Tahar Ben Jelloun ; Que la blessure se ferme (2011)

La célébrité, la notoriété, la fortune n'ont jamais intimidé ni éloigné la maladie ni l'amour. Dans un sens comme dans l'autre, ces choses-là ne sont que des paillettes, des illusions qui se confondent avec la mauvaise poussière de la vie.
Tahar Ben Jelloun ; Que la blessure se ferme (2011)

Je propose de mettre sur pied un « syndicat de la gratuité ». Y adhère celui ou celle qui donne à cette valeur son sens concret. La devise en sera : « donner c'est recevoir ». Attention à la litanie religieuse.
Tahar Ben Jelloun ; Que la blessure se ferme (2011)

Il est des mots qu'on devrait utiliser avec parcimonie car ils sont menacés de rejoindre le domaine des clichés. Ainsi, phantasme est à prendre avec des pincettes tellement il a été galvaudé par la psychologie sur papier glacé.
Tahar Ben Jelloun ; Que la blessure se ferme (2011)

Quand je regarde une femme, je la déshabille très doucement ; elle ne s'en rend pas compte. C'est lorsque je détourne mon regard qu'elle se vexe et pense que l'indécence tombe de mes yeux.
Tahar Ben Jelloun ; Que la blessure se ferme (2011)

Quand une femme relève sa chevelure, c'est pour montrer sa nuque et nous plonger dans la mer des illusions. L'érotisme tient parfois à un cheveu, présent, absent, volant.
Tahar Ben Jelloun ; Que la blessure se ferme (2011)

La politique et la comédie ont en commun le mensonge. Sauf qu'en politique, ne pas dire la vérité est une indignité, et que dans la comédie rien ne sert de la dire puisque tout a été inventé.
Tahar Ben Jelloun ; Que la blessure se ferme (2011)

Je propose qu'on ne dise plus « tomber amoureux » mais « s'élever amoureux ». Dans « tomber », il y a la possibilité de la chute ; dans l'élévation, plus dure sera la chute. C'est un souci de précision linguistique.
Tahar Ben Jelloun ; Que la blessure se ferme (2011)

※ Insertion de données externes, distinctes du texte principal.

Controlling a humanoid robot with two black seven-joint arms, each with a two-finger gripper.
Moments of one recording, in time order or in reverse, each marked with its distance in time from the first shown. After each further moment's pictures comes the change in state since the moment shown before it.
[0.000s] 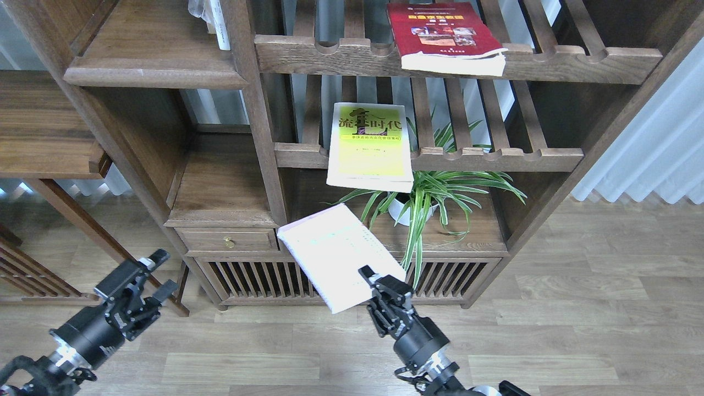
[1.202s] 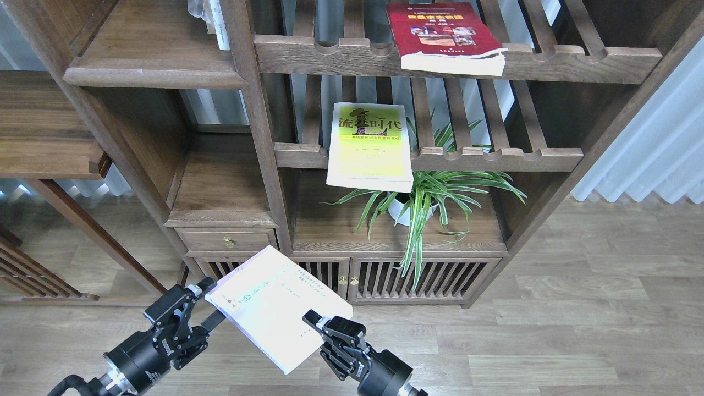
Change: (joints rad) left arm -0.015 -0.077 0.206 0.019 -0.073 0.000 0.000; right arm 0.006 0.017 -0.157 -0.014 -0.019 0.000 -0.076
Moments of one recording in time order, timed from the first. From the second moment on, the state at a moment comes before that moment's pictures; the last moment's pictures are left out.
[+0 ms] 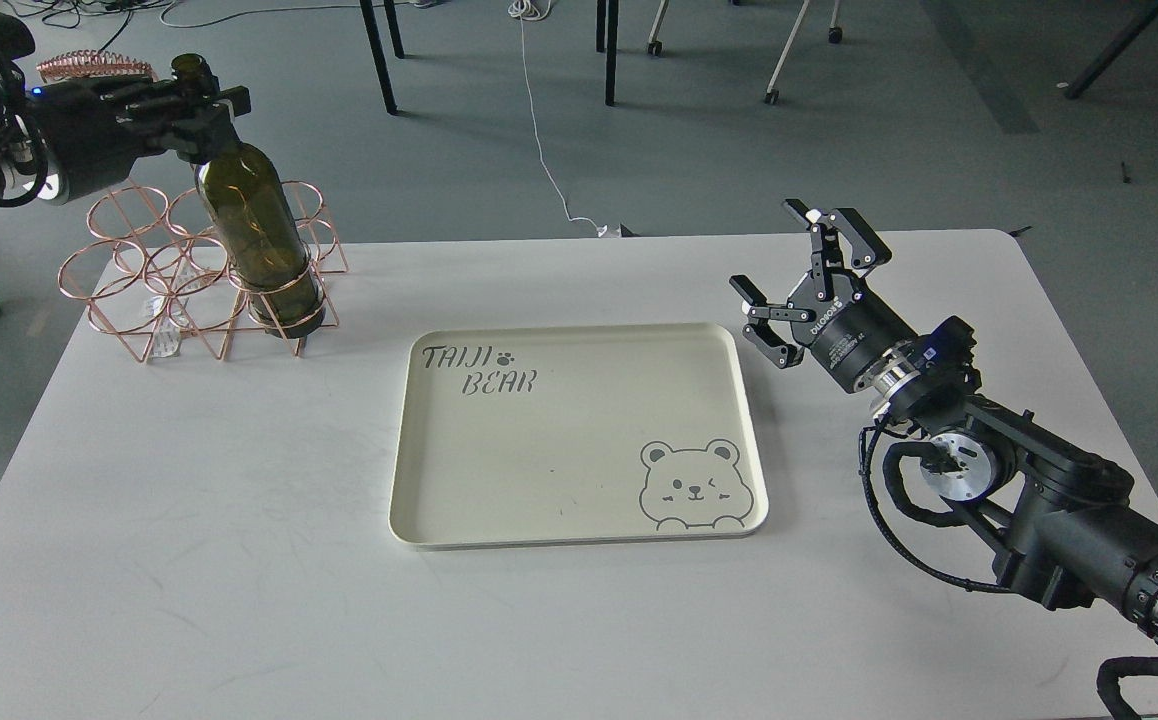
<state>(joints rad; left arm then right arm) -1.01 0.75 -0.58 -0.83 1.82 -0.19 -0.49 0.69 -0.25 0.52 0.70 -0.19 0.49 0.49</state>
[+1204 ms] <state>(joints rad) -1.00 0.75 -0.56 -0.82 1.81 -0.17 -0.49 0.69 -0.25 0.52 0.70 -0.19 0.49 0.49</state>
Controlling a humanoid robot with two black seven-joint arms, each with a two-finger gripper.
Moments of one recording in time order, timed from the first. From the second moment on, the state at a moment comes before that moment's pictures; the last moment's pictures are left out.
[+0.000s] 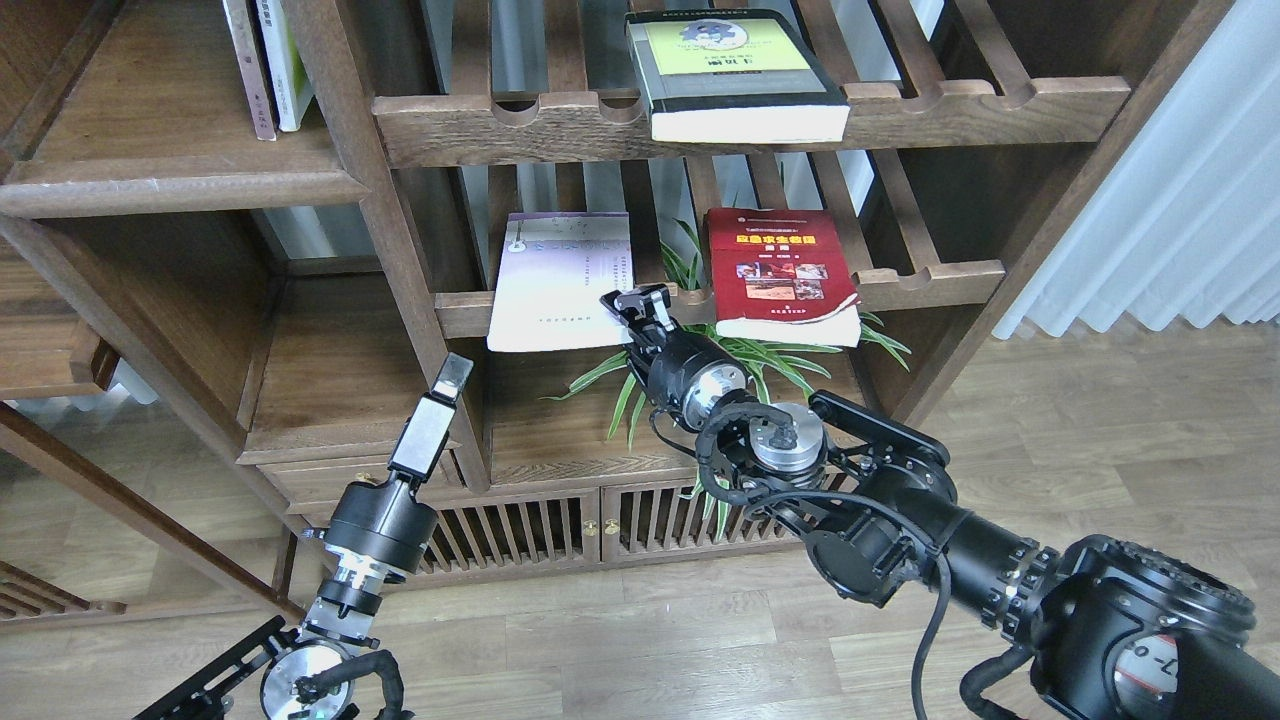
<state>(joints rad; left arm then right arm) -0.11 0.11 -0.82 -1.19 0.10 -0.49 -0.49 0.69 0.01 0.50 0.93 0.87 0.05 0.22</state>
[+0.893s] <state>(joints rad) -0.12 0.11 -0.87 -1.21 -0.02 -0.49 -0.49 0.48 -0.14 0.60 1.21 0.77 0.28 0.10</state>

Les discours racistes sont tous les mêmes : de la haine, de l'arrogance et un immense complexe d'infériorité qui cherche à se combler par la mort et les massacres.
Tahar Ben Jelloun ; L'auberge des pauvres (1997)

Les terroristes ont dit : « Nous avons vengé le Prophète. » L'esprit du Prophète ne leur a jamais rien demandé. Le prophète Mahomet, quand il s'adressait à ses soldats avant une bataille, leur recommandait expressément de « ne pas tuer les femmes, les enfants, les vieillards ; de ne pas arracher un palmier ou un arbre ; de ne pas détruire les maisons.
Tahar Ben Jelloun ; Un pays sur les nerfs (2017)

Le raciste est celui qui pense que tout ce qui est trop différent de lui le menace dans sa tranquillité.
Tahar Ben Jelloun ; Le racisme expliqué à ma fille (1997)

Le racisme quand il ne tue pas tend à blesser l'être dans ce qu'il a de plus profond.